* [Work order] Output all of the data exactly as it appears, but leave out any pictures it contains.
:: Given material
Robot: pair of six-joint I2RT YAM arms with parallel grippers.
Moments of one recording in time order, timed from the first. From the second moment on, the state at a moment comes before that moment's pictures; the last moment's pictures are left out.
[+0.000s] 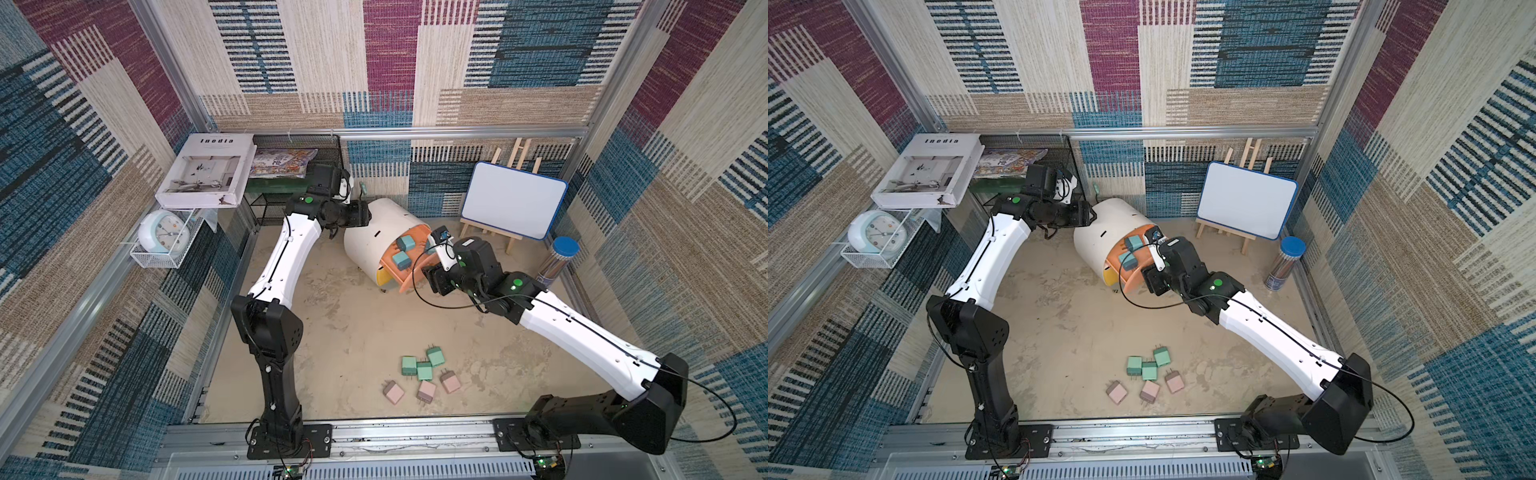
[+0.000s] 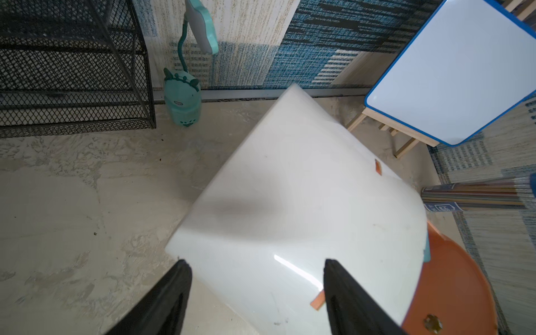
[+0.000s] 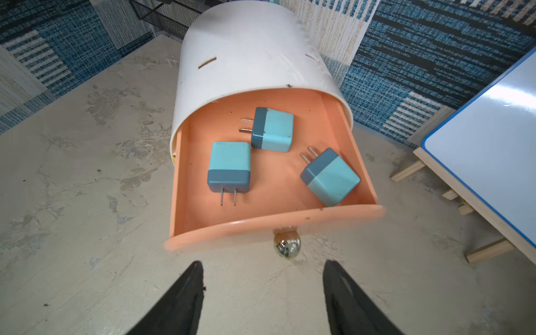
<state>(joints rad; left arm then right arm) -0.23 2.01 2.23 -1.00 0.23 -0.23 0.74 1.32 1.19 -0.43 0.21 0.03</state>
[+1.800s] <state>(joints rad) -0.24 1.94 2.13 -1.01 0.31 -0.27 0.63 1.62 1.30 -0.06 -0.05 0.11</state>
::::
* [Response box]
Robot: pair of six-joint I2RT YAM arms with parallel grippers.
Moments of one recording in time order, timed from the first. From the second moment on, the state at a moment comes before that moment's pictures; the last moment's pictures are left out.
[+0.000s] 
[+0.000s] 
[+0.000s] 
<state>(joints rad; left arm then right arm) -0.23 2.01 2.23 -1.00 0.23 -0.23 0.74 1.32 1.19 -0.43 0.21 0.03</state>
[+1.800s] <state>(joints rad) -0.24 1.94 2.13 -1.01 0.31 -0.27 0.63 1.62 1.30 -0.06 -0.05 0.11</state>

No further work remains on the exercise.